There’s just no reason for this at all. Everyone has seen the original. Everyone loves the original. No one has said, “You know? I really wish that there was a bigger budget version of Poltergeist. That movie scared the be-shitting-Jesus out of me when I was a kid. I think it would scare me even more now with worse actors and a less talented director! Let’s get a really terrible version of the script and see what that does for the story! Sign me up for that!”

Fuck Hollywood. There’s just absolutely no reason for this. I mean, I can almost see if this movie was 50 years old. I can’t imagine that anyone is all that interested in seeing the original version of The Uninvited these days. Hell, I saw that movie around the same time I saw the original Haunting and I don’t remember it at all.

But Poltergeist is only 26 years old. And, while the special effects may not be seen as so “special” anymore, they’re still pretty damn good for the most part. It’s still a scary fucking movie! What could they possibly add to it?!
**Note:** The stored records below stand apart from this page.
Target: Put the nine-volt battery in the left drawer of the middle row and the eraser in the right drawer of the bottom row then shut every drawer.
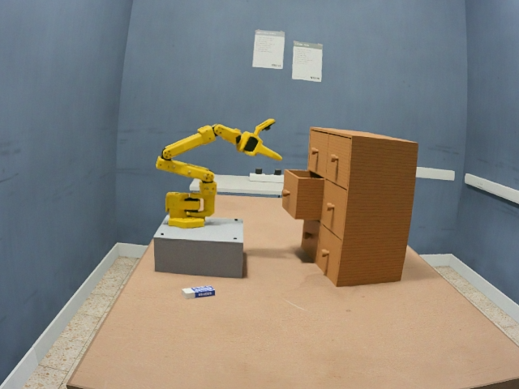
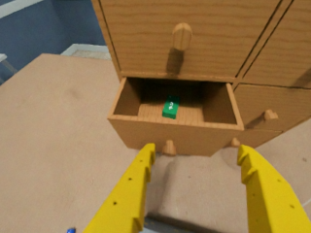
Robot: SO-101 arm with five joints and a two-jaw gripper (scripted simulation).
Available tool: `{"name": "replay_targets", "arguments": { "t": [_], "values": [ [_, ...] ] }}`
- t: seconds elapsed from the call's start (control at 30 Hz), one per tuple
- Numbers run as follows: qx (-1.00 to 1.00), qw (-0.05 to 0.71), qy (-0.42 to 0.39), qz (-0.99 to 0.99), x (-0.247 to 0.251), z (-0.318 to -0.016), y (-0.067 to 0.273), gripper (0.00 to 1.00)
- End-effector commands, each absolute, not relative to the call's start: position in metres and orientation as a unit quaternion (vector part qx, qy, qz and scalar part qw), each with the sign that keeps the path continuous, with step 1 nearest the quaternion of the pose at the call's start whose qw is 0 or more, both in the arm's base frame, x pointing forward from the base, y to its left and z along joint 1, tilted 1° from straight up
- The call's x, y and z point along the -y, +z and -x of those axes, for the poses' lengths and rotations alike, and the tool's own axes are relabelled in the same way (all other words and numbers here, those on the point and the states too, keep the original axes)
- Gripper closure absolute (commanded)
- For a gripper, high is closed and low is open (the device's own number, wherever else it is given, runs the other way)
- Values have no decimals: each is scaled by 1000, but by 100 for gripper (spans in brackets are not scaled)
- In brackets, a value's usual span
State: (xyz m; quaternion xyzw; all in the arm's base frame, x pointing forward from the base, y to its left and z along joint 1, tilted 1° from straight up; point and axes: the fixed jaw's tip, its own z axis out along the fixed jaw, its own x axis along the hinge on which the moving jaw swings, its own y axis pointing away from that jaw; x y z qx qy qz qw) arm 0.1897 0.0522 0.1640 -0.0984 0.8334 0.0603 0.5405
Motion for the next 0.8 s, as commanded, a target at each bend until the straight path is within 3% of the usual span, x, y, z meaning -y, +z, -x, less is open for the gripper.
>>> {"name": "replay_targets", "arguments": {
  "t": [0.0, 0.4, 0.77],
  "values": [
    [-844, 522, 68, 102, -52, -173, 156, 71],
    [-865, 482, 79, 112, -51, -142, 137, 75],
    [-865, 482, 79, 112, -51, -142, 137, 79]
  ]
}}
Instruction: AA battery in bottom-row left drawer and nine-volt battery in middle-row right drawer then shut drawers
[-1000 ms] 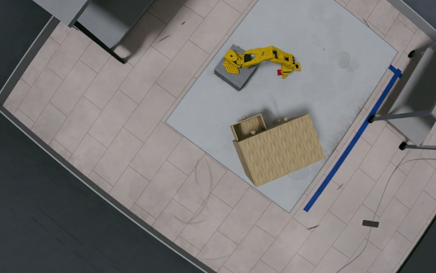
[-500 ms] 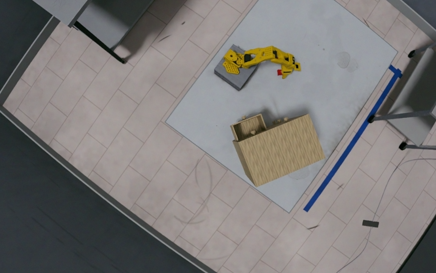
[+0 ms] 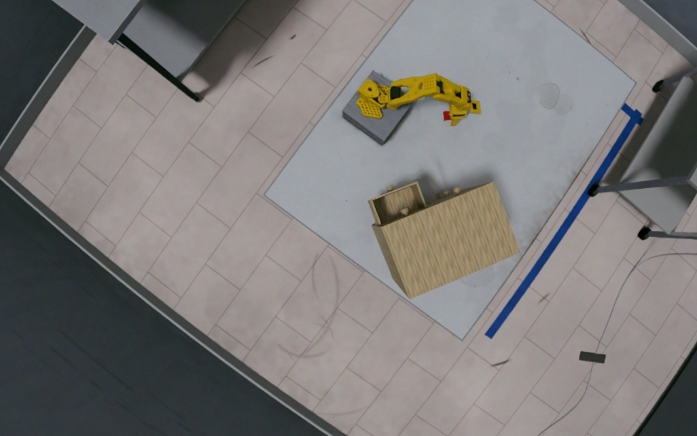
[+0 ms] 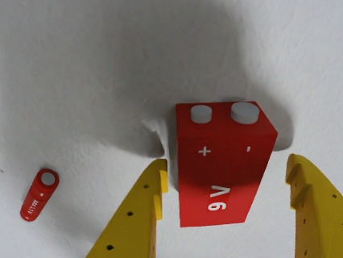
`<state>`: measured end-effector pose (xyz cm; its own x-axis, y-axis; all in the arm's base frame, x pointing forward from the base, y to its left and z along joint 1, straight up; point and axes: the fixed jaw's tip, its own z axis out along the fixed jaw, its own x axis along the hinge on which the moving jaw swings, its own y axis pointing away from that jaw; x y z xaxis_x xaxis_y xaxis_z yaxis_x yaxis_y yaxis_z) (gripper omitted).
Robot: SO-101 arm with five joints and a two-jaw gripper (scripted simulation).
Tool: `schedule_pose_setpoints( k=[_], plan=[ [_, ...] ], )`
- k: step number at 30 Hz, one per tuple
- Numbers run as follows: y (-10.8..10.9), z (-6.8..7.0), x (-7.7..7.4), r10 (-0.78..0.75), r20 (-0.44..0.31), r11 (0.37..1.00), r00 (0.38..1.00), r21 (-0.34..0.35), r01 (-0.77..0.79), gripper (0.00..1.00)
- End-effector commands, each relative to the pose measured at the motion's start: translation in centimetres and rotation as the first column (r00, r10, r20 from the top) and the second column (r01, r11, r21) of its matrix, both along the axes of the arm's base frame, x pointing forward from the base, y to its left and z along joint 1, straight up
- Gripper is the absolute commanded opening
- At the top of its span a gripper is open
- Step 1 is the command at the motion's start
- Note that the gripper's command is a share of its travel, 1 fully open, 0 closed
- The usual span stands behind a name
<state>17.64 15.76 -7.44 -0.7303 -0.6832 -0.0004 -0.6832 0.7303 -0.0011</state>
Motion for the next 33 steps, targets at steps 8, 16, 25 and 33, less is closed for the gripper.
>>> schedule_pose_setpoints(
  k=[8,16,25,33],
  plan=[
    [0.0,-0.34,-0.06,0.012,-0.003,1.0,1.0,-0.001,-0.012,0.3],
    [0.0,-0.34,-0.06,0.012,-0.003,1.0,1.0,-0.001,-0.012,0.26],
    [0.0,-0.34,-0.06,0.012,-0.003,1.0,1.0,-0.001,-0.012,0.2],
    [0.0,-0.34,-0.06,0.012,-0.003,1.0,1.0,-0.001,-0.012,0.17]
  ],
)
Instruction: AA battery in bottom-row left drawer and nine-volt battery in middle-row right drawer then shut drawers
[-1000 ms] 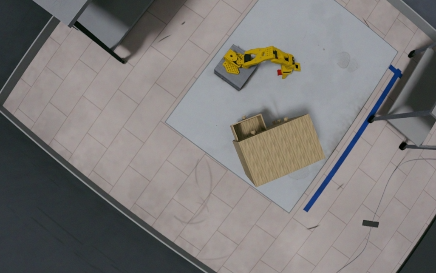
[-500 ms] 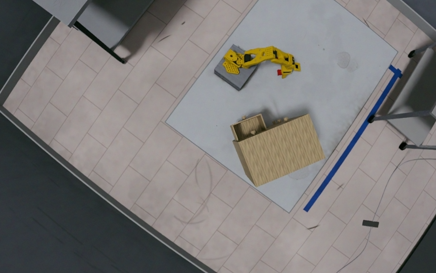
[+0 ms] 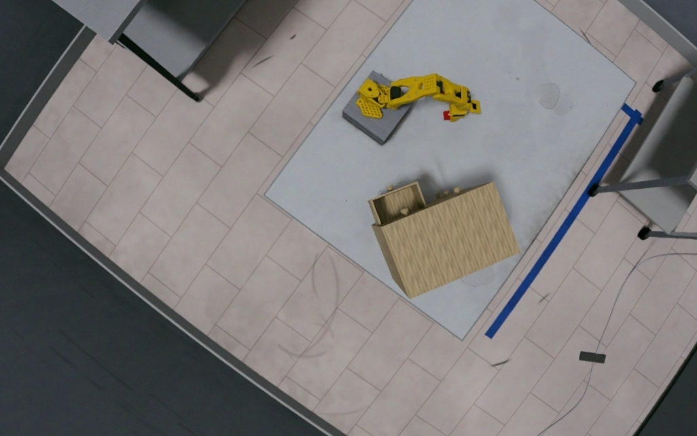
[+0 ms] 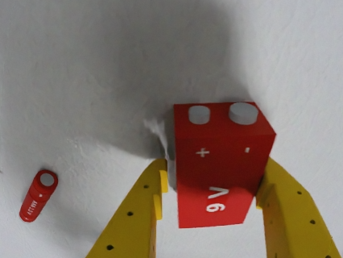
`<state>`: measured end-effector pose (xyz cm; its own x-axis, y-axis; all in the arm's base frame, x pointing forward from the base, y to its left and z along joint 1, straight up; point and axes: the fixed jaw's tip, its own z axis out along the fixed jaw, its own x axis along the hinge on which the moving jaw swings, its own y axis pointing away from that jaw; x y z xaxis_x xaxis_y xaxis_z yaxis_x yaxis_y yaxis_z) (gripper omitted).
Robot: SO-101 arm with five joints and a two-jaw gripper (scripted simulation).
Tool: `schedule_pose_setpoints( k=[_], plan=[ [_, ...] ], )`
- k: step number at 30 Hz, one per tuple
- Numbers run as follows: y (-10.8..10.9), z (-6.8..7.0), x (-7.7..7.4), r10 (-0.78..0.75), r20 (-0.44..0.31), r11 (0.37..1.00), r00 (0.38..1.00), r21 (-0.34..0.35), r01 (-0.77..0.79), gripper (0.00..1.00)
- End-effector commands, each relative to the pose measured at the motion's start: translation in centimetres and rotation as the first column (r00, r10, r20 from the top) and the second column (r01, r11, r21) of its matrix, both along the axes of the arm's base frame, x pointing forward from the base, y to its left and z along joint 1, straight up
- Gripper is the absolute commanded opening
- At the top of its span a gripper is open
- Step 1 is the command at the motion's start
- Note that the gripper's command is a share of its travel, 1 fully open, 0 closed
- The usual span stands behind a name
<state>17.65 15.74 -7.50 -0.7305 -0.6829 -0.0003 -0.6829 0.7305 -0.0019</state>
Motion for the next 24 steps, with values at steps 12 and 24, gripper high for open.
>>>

I’m usually ok with remakes. A screenplay is like a play. Anyone can interpret it at any time in history. If we were so reverent to all forms of storytelling, then no one would be allowed to do Shakespeare except for the original Globe players.

But there are certain movies that the book should be closed on. Poltergeist is kind of one of them. When someone does such an amazing job the first time around and that job is caught on film, why bother? Would you remake Citizen Kane or Casablanca?

(Ok, they’ve both sort of been remade as Velvet Goldmine and Barb Wire…but that’s a bit different. They took the basic story and put it in another world. Different animal all together.)

And I absolutely put Poltergeist up there with those two films. It’s a different genre, one that doesn’t ever get any kind of respect. But it is just about as good as those amazing films. Poltergeist and The Exorcist are the Citizen Kane and Casablanca of horror. Stop touching them! PLEASE!!!